GeoHot e Sony avranno anche raggiunto un accordo (Sony lega le mani a GeoHot, denuncia archiviata), ma non si è arrivati a capire chi aveva ragione. Yasha Heidari, uno degli avvocati dell'hacker, ha rilasciato interessanti dichiarazioni ad Arstechnica, facendo intuire come Hotz sia stato messo alle strette e non avesse altra via d'uscita se non "patteggiare" con il colosso nipponico.

La corte non ha infatti mai stabilito se le accuse di Sony - violazione del DMCA - fossero o meno fondate e non si è arrivati a dirimere il punto centrale della questione: per legge che cosa può fare un proprietario di una PS3? La domanda è ancora aperta, e se da una parte il jailbreak dell'iPhone è legale negli Stati Uniti, ancora non c'è chiarezza su quello della console di Sony.

Hotz ha accettato, in pratica, di non fare cose che dice di non aver mai fatto. Un controsenso, non trovate? L'avvocato ritiene che tutta questa vicenda sia l'ennesimo esempio di come negli Stati Uniti serva una radicale riforma legislativa sul diritto d'autore. "Dovete chiedervi se la legge sul copyright promuove le arti e le scienze. Credo di no. Dovete chiedervi se la società, alla fine, sta beneficiando di persone come George Hotz, prodigi e geni che realizzano tecnologie creative e innovazioni. Ci sono benefici nel denunciare persone come George?".

Hotz, nonostante ritenesse di essere dalla parte della ragione (come Sony del resto), ha dovuto deporre le armi.

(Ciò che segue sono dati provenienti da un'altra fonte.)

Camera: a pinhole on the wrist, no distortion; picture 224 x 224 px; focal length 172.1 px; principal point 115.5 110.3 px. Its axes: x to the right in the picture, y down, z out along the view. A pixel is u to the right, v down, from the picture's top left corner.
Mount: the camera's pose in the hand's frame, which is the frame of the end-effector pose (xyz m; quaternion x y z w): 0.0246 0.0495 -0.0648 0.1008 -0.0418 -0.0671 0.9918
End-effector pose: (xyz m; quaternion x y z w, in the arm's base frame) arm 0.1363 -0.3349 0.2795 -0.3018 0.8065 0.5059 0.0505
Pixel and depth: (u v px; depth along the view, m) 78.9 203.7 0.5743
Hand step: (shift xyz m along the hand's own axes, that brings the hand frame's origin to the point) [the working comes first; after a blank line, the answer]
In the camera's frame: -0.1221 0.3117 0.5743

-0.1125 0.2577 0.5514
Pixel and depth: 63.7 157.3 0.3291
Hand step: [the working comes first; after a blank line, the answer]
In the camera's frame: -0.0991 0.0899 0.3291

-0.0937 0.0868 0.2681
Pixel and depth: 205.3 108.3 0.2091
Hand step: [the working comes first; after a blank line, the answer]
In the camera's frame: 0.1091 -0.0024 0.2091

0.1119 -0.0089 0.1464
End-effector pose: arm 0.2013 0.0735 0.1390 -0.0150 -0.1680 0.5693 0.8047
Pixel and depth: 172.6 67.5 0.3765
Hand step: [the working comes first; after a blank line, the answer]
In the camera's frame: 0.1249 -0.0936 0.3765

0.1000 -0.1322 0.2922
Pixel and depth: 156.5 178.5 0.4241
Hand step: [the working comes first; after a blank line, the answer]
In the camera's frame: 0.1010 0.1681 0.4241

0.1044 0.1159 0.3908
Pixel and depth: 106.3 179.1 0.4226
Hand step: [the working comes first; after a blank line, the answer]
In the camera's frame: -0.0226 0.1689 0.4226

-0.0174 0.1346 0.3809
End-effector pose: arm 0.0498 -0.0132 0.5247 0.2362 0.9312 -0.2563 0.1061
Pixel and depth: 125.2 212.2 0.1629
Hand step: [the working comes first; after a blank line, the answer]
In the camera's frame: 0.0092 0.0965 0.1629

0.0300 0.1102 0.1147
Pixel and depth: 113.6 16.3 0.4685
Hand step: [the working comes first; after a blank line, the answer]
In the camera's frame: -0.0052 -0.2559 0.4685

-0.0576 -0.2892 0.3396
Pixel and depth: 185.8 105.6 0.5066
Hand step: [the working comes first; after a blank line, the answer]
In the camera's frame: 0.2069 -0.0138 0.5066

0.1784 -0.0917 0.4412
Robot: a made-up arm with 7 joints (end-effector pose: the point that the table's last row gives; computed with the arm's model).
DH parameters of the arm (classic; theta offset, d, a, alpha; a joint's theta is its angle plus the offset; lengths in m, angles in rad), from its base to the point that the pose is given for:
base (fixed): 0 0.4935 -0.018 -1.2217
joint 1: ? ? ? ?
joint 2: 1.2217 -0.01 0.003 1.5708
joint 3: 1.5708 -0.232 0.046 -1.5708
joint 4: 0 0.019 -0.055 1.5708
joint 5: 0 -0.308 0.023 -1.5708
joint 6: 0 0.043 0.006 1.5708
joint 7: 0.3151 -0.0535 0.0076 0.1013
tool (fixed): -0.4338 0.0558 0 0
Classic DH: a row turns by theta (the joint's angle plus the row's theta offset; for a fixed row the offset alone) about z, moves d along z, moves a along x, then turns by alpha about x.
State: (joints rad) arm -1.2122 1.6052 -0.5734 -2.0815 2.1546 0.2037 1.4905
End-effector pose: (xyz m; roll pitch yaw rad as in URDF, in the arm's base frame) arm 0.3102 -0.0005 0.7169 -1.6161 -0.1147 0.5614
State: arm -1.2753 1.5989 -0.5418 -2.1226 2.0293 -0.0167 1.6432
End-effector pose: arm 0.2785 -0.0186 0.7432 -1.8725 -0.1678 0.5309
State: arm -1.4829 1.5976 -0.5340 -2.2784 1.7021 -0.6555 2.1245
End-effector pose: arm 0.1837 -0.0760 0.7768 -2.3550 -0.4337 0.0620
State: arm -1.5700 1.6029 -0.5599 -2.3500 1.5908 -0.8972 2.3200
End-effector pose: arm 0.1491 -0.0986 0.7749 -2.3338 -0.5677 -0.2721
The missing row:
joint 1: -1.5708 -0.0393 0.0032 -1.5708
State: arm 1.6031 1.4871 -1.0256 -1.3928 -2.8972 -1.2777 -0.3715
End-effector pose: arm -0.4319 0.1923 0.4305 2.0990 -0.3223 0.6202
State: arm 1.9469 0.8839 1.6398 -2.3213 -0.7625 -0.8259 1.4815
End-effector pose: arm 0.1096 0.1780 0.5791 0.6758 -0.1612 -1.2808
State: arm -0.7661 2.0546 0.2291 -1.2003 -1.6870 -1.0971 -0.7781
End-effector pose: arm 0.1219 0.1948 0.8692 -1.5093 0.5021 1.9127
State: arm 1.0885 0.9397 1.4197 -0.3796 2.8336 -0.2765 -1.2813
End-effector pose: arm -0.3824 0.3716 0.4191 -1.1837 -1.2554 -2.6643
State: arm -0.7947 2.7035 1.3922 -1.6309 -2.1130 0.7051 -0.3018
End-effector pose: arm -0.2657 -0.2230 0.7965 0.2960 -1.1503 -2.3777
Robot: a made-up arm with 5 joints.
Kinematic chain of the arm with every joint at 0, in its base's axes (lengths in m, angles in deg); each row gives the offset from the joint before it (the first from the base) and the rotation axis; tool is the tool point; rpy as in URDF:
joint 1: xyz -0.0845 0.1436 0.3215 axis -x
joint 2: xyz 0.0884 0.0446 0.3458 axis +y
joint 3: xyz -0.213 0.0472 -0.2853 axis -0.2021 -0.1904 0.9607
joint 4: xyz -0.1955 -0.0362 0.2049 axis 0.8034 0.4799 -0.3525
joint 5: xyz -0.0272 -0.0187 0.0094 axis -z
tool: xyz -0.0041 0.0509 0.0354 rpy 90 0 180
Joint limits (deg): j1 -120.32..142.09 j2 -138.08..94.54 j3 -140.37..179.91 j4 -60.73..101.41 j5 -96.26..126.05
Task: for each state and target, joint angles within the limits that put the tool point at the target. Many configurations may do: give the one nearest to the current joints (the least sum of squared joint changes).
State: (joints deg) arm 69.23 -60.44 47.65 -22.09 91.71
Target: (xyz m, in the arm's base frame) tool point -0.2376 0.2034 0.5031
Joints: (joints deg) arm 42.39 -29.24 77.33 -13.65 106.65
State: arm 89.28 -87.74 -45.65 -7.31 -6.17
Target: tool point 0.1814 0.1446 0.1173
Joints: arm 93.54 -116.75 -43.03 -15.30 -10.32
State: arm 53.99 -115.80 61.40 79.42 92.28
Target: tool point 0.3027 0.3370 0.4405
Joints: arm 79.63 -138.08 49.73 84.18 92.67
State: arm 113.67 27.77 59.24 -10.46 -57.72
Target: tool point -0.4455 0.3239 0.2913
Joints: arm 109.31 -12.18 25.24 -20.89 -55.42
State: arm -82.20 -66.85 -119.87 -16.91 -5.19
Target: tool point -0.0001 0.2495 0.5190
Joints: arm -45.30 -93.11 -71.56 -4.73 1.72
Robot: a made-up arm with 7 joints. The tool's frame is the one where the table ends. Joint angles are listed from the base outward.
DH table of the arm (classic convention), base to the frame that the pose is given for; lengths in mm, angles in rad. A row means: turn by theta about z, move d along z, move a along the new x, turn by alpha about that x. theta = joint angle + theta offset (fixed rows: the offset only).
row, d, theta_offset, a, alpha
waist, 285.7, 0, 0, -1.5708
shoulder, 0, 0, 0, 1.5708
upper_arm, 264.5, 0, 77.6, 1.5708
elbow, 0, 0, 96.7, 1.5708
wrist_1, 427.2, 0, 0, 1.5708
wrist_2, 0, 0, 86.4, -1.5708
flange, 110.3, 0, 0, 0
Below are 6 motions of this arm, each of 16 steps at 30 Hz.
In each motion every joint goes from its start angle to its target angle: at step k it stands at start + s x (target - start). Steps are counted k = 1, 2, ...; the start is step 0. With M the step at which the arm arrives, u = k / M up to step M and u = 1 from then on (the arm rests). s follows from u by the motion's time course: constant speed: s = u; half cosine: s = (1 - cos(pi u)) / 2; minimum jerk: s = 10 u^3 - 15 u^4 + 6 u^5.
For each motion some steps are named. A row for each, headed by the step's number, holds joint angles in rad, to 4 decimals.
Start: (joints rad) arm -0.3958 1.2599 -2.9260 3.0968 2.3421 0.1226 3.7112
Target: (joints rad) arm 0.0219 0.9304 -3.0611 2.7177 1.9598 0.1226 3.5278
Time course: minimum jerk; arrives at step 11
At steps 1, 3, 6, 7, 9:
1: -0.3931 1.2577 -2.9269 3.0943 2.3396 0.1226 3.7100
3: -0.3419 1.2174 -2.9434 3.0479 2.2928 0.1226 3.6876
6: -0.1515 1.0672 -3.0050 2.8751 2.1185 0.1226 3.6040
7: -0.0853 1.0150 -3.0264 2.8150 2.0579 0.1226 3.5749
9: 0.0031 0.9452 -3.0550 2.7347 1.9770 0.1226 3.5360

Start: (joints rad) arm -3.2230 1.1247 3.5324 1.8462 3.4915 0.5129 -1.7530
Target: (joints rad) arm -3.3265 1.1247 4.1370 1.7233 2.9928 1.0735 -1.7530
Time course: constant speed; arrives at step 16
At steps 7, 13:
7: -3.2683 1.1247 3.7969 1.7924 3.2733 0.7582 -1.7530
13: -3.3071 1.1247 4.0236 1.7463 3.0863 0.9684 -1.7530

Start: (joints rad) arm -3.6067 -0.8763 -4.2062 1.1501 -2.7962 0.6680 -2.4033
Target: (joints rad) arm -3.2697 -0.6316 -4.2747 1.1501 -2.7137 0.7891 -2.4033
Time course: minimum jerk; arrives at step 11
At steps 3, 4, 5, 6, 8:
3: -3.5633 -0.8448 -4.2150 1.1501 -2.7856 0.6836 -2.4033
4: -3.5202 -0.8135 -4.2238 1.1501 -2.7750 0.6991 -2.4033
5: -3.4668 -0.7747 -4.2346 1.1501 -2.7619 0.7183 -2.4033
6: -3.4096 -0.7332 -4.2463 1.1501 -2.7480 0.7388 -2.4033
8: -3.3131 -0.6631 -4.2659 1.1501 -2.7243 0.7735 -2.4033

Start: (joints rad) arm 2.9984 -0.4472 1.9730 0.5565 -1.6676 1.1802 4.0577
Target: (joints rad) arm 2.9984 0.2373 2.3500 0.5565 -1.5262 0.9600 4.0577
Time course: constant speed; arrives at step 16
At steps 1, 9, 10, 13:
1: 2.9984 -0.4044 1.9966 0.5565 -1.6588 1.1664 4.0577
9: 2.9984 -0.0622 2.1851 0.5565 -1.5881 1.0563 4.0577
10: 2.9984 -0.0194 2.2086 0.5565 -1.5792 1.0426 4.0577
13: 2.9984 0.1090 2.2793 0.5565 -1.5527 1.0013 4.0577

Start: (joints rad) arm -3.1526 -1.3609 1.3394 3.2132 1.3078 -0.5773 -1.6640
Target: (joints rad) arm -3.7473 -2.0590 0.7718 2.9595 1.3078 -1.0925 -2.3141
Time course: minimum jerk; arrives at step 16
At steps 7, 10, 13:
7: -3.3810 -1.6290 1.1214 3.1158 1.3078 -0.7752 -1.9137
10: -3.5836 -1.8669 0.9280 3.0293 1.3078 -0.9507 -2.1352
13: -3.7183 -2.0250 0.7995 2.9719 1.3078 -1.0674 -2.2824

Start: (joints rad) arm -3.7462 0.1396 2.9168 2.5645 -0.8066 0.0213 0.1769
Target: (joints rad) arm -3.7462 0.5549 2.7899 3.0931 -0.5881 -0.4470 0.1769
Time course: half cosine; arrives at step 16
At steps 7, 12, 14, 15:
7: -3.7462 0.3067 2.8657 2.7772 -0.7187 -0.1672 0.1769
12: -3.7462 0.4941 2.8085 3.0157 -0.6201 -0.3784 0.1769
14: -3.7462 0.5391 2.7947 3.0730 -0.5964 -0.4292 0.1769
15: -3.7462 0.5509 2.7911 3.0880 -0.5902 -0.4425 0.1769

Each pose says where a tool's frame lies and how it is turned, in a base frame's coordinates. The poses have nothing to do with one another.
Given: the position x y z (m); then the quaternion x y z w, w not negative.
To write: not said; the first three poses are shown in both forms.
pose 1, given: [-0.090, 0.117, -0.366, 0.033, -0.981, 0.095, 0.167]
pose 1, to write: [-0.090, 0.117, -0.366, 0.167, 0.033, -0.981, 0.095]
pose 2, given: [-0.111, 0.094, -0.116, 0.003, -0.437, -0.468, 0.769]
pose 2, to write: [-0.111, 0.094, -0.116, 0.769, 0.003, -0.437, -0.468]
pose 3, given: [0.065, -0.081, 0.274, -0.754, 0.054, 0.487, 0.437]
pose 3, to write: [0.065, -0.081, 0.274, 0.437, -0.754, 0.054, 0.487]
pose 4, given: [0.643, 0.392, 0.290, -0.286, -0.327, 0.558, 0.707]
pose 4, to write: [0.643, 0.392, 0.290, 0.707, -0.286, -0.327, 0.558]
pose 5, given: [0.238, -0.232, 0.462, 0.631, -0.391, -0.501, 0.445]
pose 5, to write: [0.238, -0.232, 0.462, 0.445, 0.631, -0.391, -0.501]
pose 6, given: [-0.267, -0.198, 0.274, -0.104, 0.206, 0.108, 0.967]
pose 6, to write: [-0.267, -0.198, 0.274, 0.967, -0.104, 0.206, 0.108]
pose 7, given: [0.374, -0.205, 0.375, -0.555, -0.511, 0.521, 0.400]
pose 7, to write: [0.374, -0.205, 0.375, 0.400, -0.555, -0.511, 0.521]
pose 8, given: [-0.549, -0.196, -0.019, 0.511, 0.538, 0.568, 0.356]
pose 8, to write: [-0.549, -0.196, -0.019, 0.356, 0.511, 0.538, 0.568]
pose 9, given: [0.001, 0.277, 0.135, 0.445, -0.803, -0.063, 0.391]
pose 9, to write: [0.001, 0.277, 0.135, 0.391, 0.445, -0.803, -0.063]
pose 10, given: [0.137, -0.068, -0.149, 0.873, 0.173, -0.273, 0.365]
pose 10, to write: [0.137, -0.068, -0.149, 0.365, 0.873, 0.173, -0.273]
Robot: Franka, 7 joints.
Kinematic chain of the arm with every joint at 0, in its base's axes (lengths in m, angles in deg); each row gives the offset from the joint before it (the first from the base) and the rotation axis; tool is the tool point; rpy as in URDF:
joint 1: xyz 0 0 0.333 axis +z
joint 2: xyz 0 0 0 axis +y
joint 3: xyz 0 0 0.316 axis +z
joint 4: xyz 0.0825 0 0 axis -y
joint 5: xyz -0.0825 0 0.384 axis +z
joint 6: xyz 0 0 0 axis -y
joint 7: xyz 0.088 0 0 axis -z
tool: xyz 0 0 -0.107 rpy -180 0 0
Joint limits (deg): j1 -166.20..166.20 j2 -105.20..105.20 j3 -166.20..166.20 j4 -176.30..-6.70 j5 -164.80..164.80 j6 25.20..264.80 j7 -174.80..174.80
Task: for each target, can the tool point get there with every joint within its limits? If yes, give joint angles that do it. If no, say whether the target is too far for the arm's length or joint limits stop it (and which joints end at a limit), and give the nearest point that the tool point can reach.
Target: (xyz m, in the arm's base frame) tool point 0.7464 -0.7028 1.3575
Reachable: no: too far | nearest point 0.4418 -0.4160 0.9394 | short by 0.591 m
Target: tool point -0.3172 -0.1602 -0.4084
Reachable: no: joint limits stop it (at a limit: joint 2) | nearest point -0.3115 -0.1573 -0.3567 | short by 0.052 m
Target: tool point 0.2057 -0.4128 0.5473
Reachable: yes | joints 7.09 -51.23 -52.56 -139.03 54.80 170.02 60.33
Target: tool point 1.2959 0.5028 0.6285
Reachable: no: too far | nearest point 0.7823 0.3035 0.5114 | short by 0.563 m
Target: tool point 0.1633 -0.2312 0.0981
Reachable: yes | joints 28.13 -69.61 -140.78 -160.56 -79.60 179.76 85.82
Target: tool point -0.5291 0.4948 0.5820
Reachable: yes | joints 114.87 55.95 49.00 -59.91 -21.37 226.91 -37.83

Troppo difficile combattere contro una multinazionale miliardaria, una lotta impari per un quasi ventiduenne che probabilmente ha giocato troppo con il fuoco, e ha fatto bene a non scottarsi oltre.

Secondo Heidari il caso ha comunque avuto il merito di destare l'opinione pubblica e mettere in luce le tattiche che le grandi aziende adottano quando invocano il DMCA: sequestro dei beni, citazioni per avere i registri personali da aziende come PayPal e Google e persino usare la polizia per perquisire abitazioni in altri paesi.

In pratica, andando a banalizzare il concetto, il caso può essere d'esempio a tutti i "fan" di una o l'altra marca: non sono enti di beneficenza, e quando sono toccate nel vivo sono pronte a stritolare tutto e tutti, se la legge glielo permette (sì, anche il fan più fedele).

Heidari ha concluso la sua intervista invitando le persone a esprimere il loro pensiero con il portafogli e punire le aziende che trattano i loro clienti in modi con i quali non sono d'accordo. "Questo è il modo migliore con cui le persone possono inviare un messaggio di disapprovazione sulle azioni di un'azienda".